Whatever the WRU’s grand plan may have been – and I’m being generous in assuming there is, or was, a coherent plan – viewed from Swansea this looks like just another Cardiff-based organisation doing Swansea down.

And if the WRU has its way and destroys the Ospreys then a new rugby entity will almost certainly emerge in Swansea and may have no alternative but to affiliate to the English Rugby Football Union. Is that really what those clowns in the WRU and the PRB want?

MAKING SENSE OF IT

Sticking with the Welsh Rugby Union for a minute, nothing surprises me when it comes to that BritNat-Masonic outfit, forever fawning over English royals, with its ludicrous feathers badge. Other countries have emblems representing the country and its people, Wales has one representing an individual claiming to be ‘Prince of Wales’ who has as much claim to the title as my cat.

Looking back to 1955 and the announcement that Cardiff was the official capital of Wales, maybe the rot set in for Swansea then, for it was obvious that, being more convenient for England, all manner of agencies would base themselves in Cardiff. Since then it’s been a drip-drip effect.

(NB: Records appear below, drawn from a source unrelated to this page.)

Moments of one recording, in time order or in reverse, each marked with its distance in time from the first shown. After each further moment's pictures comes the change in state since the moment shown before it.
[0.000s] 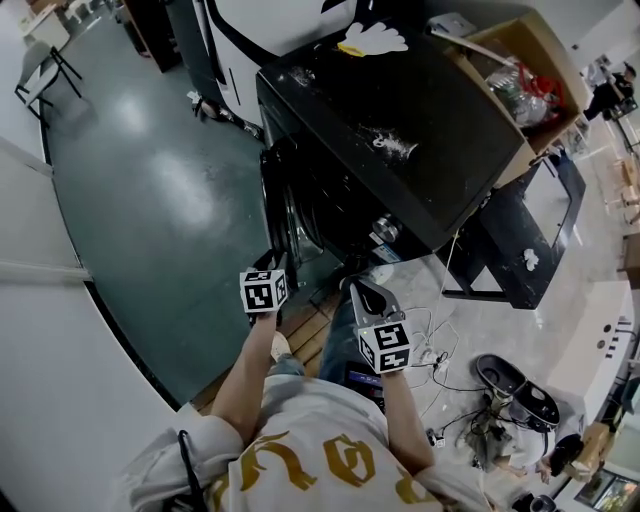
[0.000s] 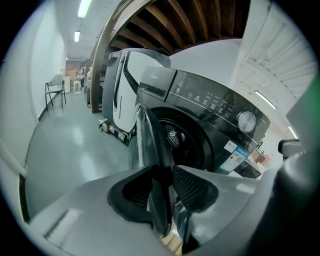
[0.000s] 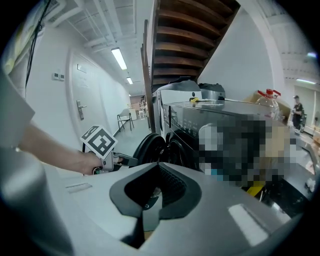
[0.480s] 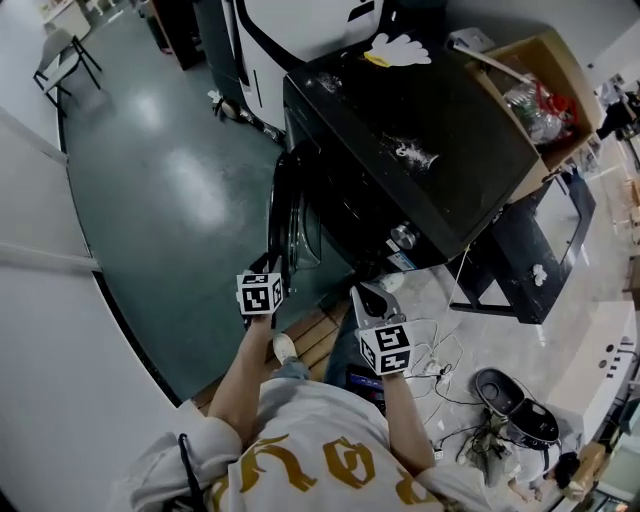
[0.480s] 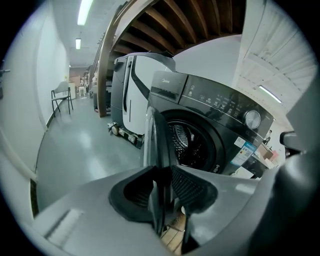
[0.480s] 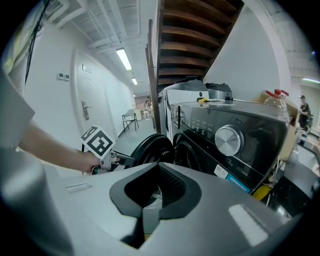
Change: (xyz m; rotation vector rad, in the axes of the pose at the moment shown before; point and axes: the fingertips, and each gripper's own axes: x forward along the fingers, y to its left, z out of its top) left arm -0.023 0.051 -0.003 0.026 -0.010 0.078; right arm 0.018 0.026 0.007 -0.025 -0.006 0.051
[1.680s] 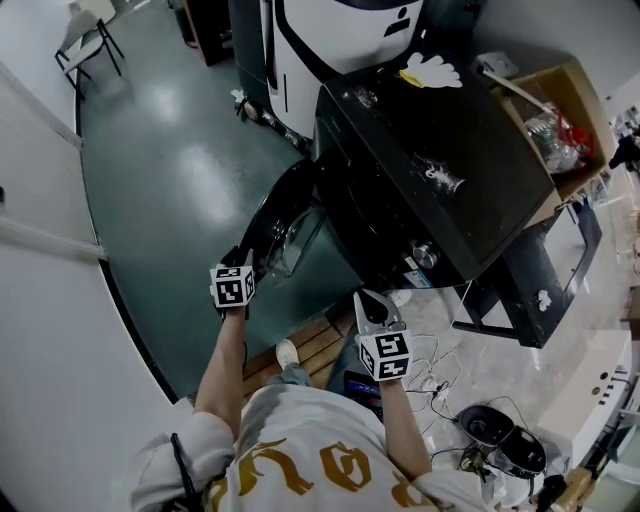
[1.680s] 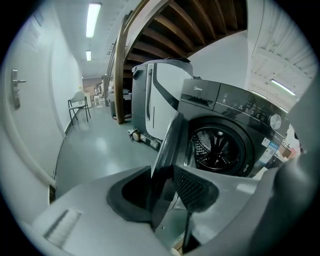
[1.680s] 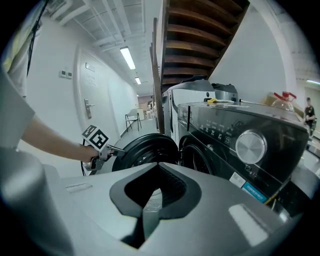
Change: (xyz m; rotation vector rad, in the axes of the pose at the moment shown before) left arm -0.027 0.135 0.015 0.001 -0.050 0.176; right arm 0.031 0.029 0.014 -0.027 -0.003 0.026
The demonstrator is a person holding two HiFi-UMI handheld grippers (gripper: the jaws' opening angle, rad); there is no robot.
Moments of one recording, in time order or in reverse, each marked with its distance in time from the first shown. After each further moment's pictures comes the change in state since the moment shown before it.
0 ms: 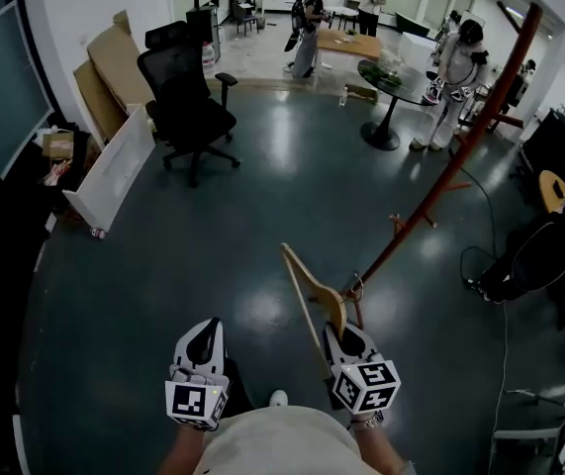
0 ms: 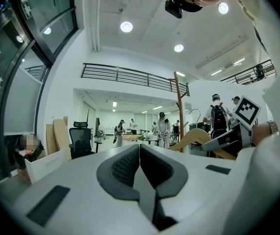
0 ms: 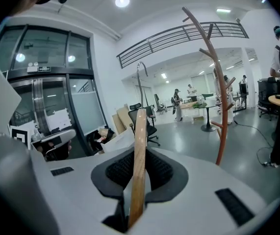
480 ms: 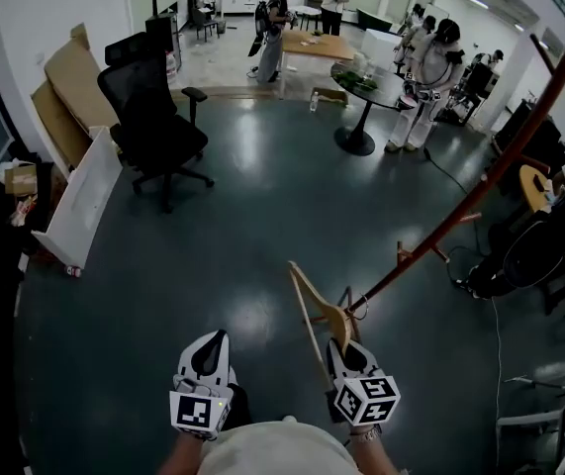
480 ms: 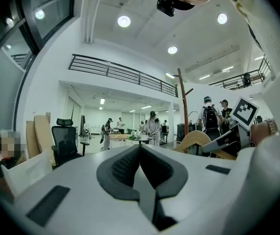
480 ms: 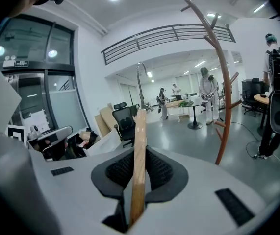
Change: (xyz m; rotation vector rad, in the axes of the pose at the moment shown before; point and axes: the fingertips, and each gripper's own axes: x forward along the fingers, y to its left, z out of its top) left arm 0.147 0.107 0.007 -0.052 -0.051 -0.164; right arm 0.136 -0.010 0.039 0.083 0.006 -0.190
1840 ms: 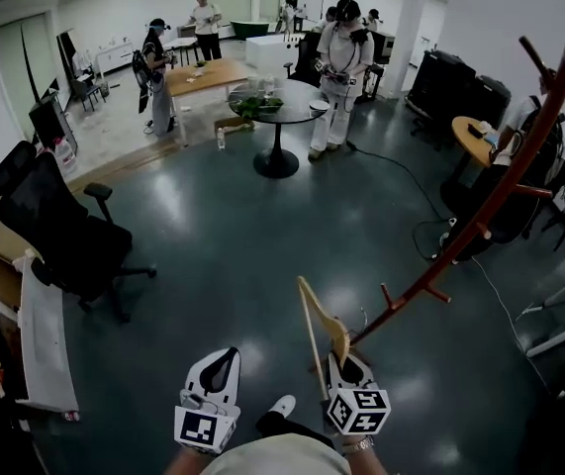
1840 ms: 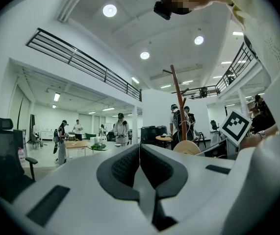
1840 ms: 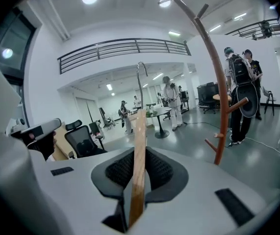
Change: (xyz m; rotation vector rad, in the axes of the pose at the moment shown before) left arm 0.345 0.083 0.035 0.052 -0.024 -0.526; right arm 0.230 -0.098 0.130 0.250 -0.183 -0.445
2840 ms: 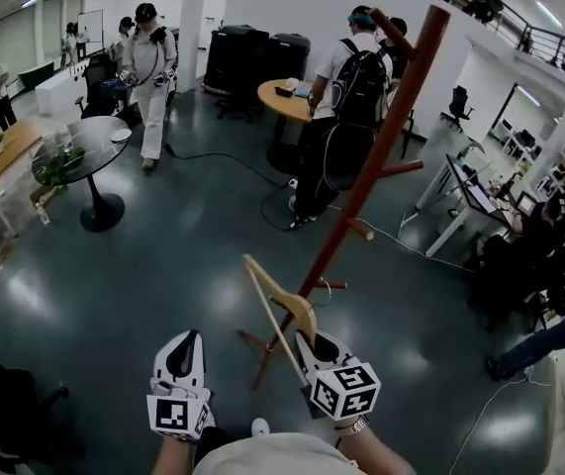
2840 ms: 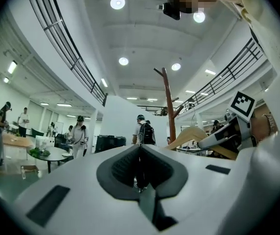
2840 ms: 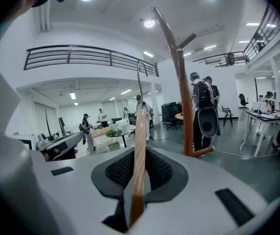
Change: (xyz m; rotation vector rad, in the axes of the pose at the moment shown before) left arm 0.279 -0.004 0.016 -0.027 -0.040 -0.601; right arm 0.034 -0.082 0.162 0.089 -0.182 -0.458
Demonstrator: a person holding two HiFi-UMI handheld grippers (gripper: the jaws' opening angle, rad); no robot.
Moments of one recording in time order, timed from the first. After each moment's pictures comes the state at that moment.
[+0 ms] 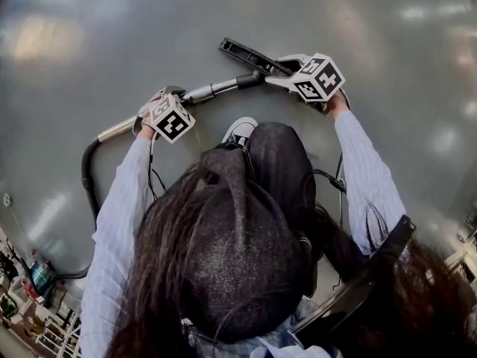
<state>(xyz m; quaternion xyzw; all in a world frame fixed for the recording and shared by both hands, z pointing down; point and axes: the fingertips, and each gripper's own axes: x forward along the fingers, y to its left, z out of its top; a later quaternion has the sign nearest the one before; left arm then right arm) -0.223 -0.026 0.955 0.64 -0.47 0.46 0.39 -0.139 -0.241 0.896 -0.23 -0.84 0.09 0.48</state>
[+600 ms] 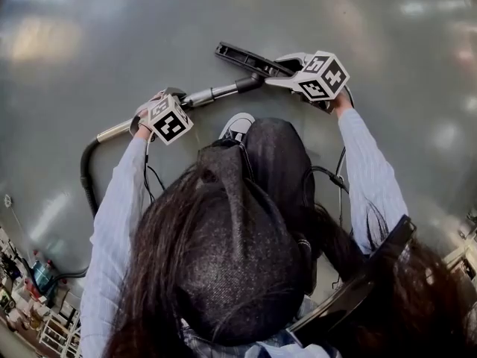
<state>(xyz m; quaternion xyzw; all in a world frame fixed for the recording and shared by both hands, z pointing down) -0.209 -0.018 0.947 0.66 -0.42 0.47 0.40 -0.134 -0.231 0.879 -0.27 -0.84 0.10 0.46</state>
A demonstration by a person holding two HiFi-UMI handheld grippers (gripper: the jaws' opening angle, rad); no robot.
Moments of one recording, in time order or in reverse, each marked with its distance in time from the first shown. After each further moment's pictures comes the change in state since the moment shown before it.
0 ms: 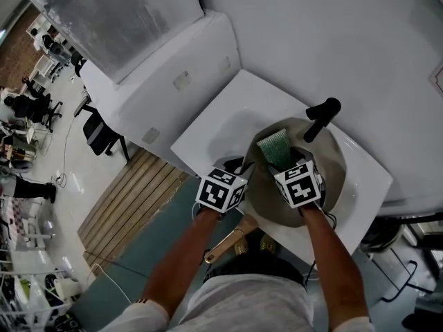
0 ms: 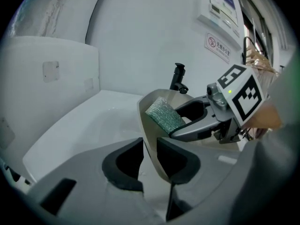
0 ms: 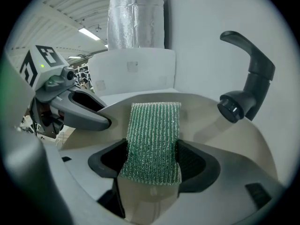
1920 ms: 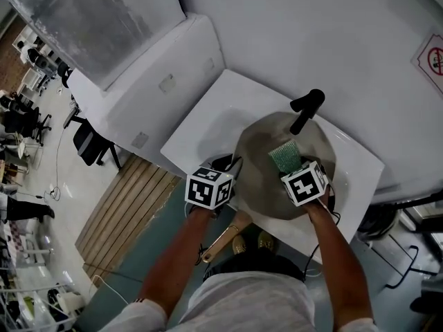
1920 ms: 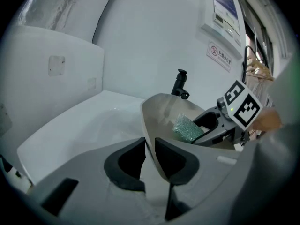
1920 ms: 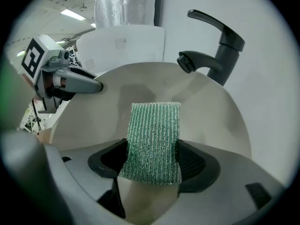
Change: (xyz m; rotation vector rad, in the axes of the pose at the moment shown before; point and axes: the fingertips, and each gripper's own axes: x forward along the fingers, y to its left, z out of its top) left arm -0.002 0.006 0.000 -0.063 -0.061 -0.019; right arm -0.035 -0.028 -0.066 0.011 0.261 -0.099
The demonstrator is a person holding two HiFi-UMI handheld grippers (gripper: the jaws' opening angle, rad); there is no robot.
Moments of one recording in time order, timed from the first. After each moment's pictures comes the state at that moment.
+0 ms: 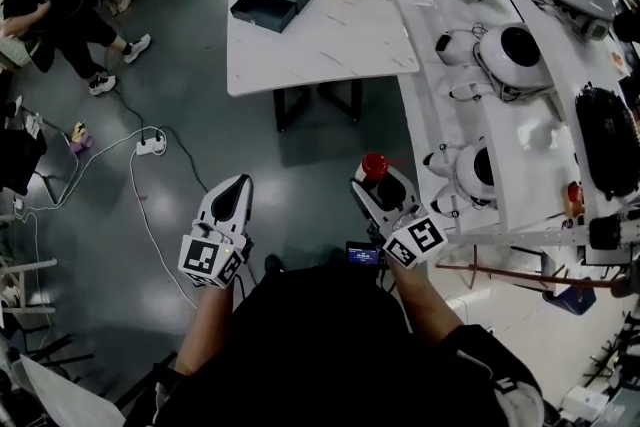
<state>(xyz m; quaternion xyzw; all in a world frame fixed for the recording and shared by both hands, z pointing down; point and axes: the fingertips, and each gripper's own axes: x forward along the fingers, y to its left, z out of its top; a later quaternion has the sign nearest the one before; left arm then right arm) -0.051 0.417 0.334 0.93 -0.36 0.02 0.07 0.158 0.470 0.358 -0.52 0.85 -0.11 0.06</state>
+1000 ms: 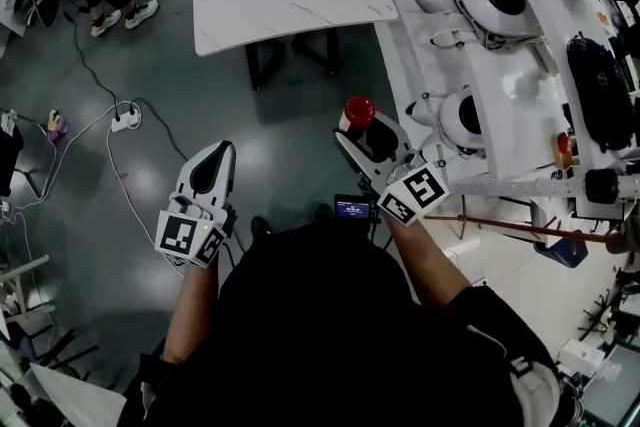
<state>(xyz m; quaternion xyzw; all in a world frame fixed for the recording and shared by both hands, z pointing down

Devolution should have ‘evened things out’, but instead it’s made them worse, and not just for Swansea but for every part of Wales other than Cardiff. It used to be said – I heard it back in the 1970s – that devolution would simply give us ‘Glamorgan County Council on stilts’. Devolution has actually given us Cardiff City Council on steroids.

The reason devolution has failed ninety per cent of Wales economically is that concentrating everything in Cardiff has made it easier for bodies concerned only with Cardiff to influence decisions for Wales. For example, I guarantee that the denizens of the Cardiff and County Club have more influence on the economic life of Swansea than Swansea council and all the politicians the Swansea region sends to Cardiff Bay and Westminster combined. And that influence is malign.

And Swansea has no independent voice to speak up for her. The Evening Post, once Wales’s biggest selling daily ‘paper (it may still be), is now printed in England and censored in Cardiff, and losing readers fast; partly because it refuses to criticise the Labour Party, whether in County Hall or Cardiff Bay.

And all the while, thanks to this combination of Labour ineptitude, the lack of an effective media, and Cardiff pushing to become a major provincial city on a par with Bristol or Leeds, Swansea and the rest of the country must pay the price.

Poor old Swansea!

♦ end ♦

UPDATE 15.03.2019: From today’s Western Mail. BBC Radio Wales is dropping Mal Pope of Swansea from its schedules and it looks as if it’s also closing the historic Alexandra Road studios from where Dylan Thomas broadcast.